Police fired tear gas to disperse the crowds that gathered early on Tuesday to try to prevent police from disembarking from government-chartered ferries.
On Lesbos, protesters set fire to bins and used rubbish collection lorries to try to block off the port area.
Police on Chios also used tear gas and flash grenades. At least three people were treated in hospital for breathing difficulties caused by the use of tear gas, local officials said.
The government says it will move ahead with plans to build the new camps and promised to replace existing centres where severe overcrowding has worsened in recent months.

Many island residents, as well as local authorities, vehemently argue the migrants and asylum seekers should be moved to the Greek mainland.
The standoff between police and protesters continued on Tuesday near the areas where the new camps are to be built, as police cordoned off areas around roadblocks set up over the past few days by demonstrators on the two islands.
"We understand there is a problem of trust that was created over the previous years," government spokesman Stelios Petsas told state-run TV. "But the closed facilities will be built and we are calling on the public to support this."

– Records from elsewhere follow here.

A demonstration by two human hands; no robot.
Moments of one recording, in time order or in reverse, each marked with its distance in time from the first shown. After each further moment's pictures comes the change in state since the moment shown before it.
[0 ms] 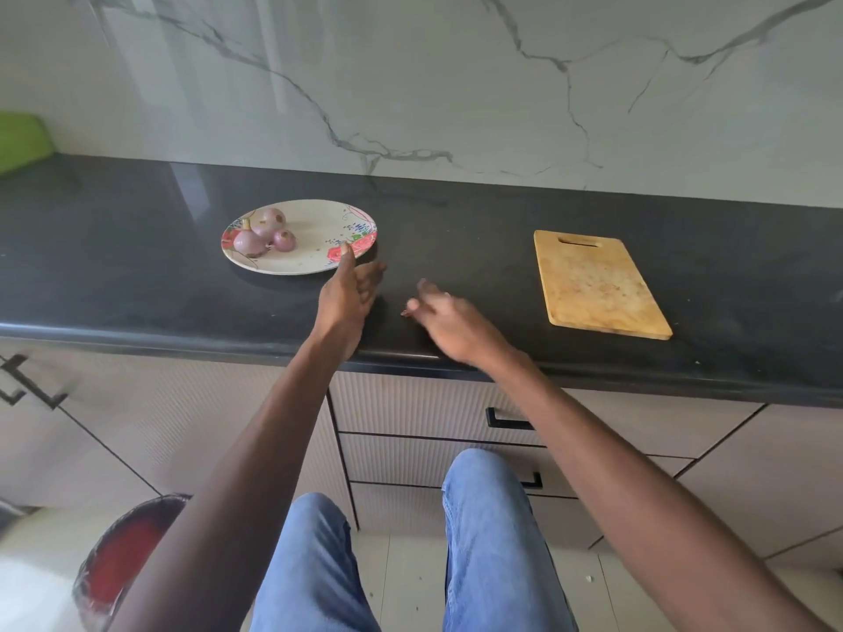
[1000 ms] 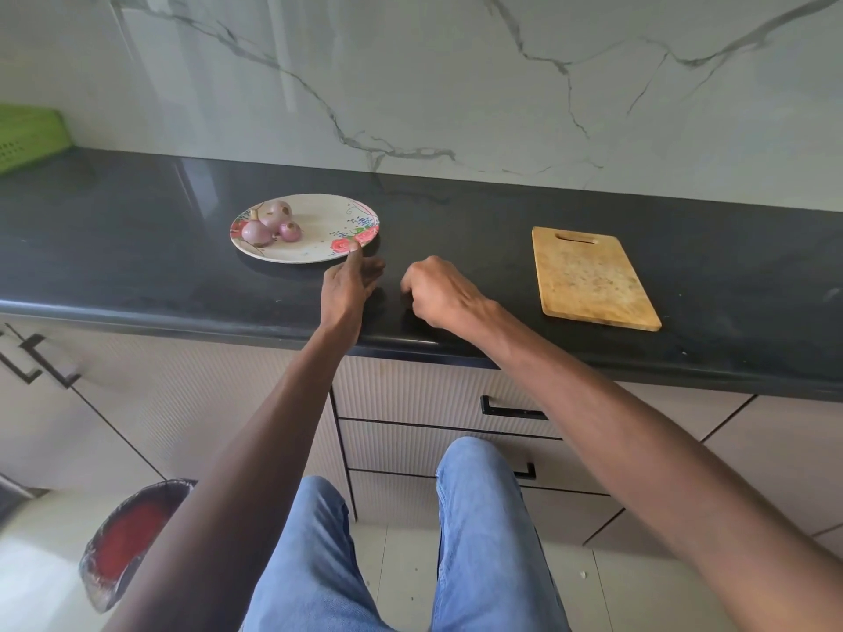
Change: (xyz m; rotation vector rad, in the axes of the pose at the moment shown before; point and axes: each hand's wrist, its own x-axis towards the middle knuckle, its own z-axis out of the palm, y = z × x) left_hand -0.004 -0.014 -0.001 0.039 0.152 0.137; right_hand 0.012 -0.035 -0.015 -0.500 0.065 -0.188
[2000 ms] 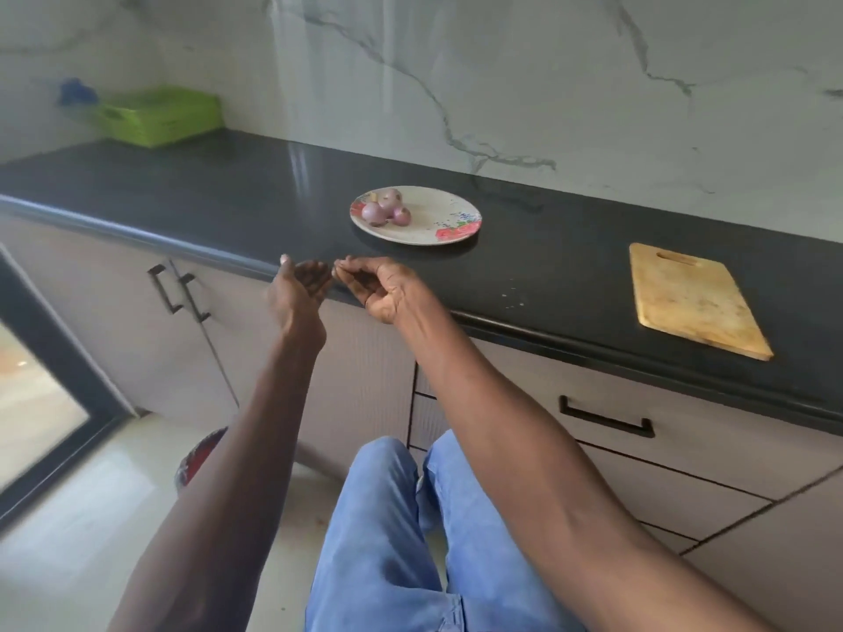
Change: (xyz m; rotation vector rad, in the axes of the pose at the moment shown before) left_hand -0.042 0.037 -0.177 -0.480 0.498 0.027; right_hand 0.039 -0.192 0.039 2.105 -0.318 0.567
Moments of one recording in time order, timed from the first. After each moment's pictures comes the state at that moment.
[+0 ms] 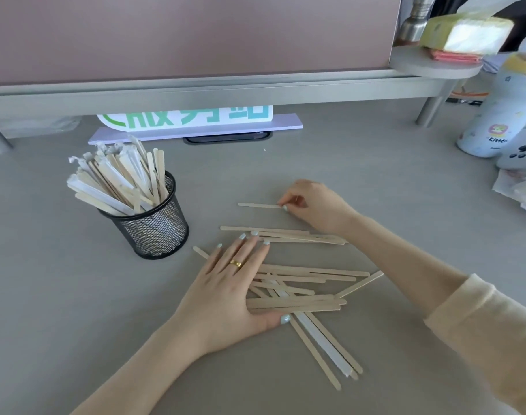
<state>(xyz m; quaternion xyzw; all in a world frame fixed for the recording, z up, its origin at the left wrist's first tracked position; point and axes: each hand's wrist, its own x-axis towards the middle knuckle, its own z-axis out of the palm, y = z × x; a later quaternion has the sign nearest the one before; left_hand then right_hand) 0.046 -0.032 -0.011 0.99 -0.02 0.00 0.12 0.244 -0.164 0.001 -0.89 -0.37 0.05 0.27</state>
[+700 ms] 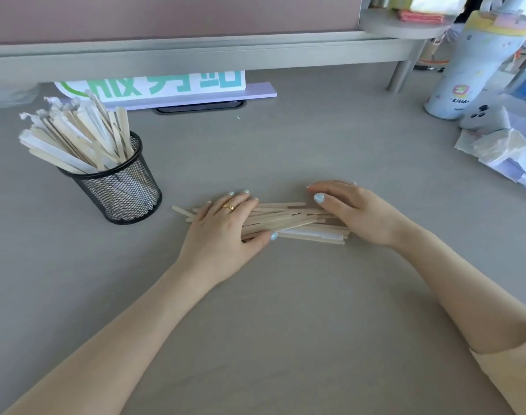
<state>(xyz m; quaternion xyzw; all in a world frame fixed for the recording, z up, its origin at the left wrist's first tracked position) 0.072 -0.057 -0.019 0.98 0.02 0.09 0.17 0.168 -0.266 0.009 -0.89 -0.27 0.12 0.34</state>
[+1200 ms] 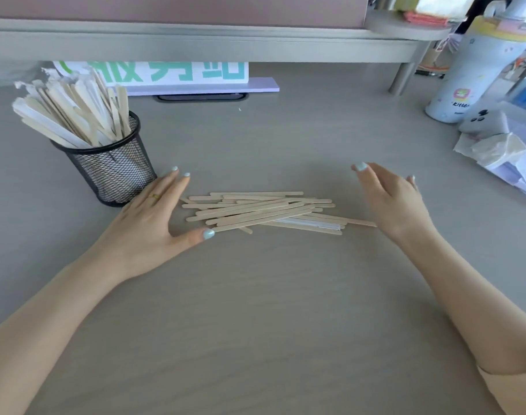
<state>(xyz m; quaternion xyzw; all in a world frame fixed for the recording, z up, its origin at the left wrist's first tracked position) 0.035 0.014 -0.013 0.98 0.07 0.04 0.15 0.166 -0.286 0.005 -0.94 -0.11 -0.06 0.31</state>
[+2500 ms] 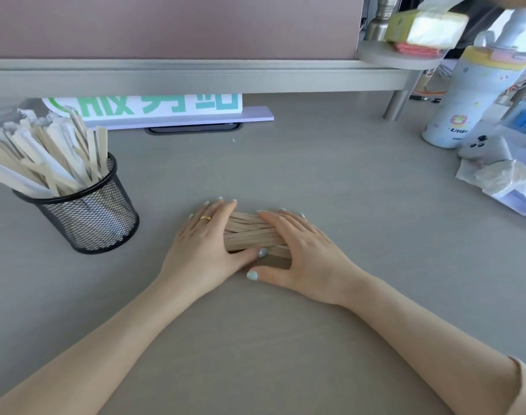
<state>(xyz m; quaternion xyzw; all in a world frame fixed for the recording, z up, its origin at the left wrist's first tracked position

Mr Petsas said the government was also compelled to act due to heightened concerns about the coronavirus outbreak, arguing that proper health checks could not be carried out at the overcrowded camps.
Greece is the busiest entry point for migrants coming to the EU illegally, with most arriving on eastern Greek islands after travelling from the Turkish coast.

Under a 2016 agreement backed and funded by the EU, the movement of migrants is restricted to those islands until their asylum claims are processed.
About 60,000 migrants and refugees arrived on Greek islands last year, almost double the number recorded in 2018, according to the UN refugee agency.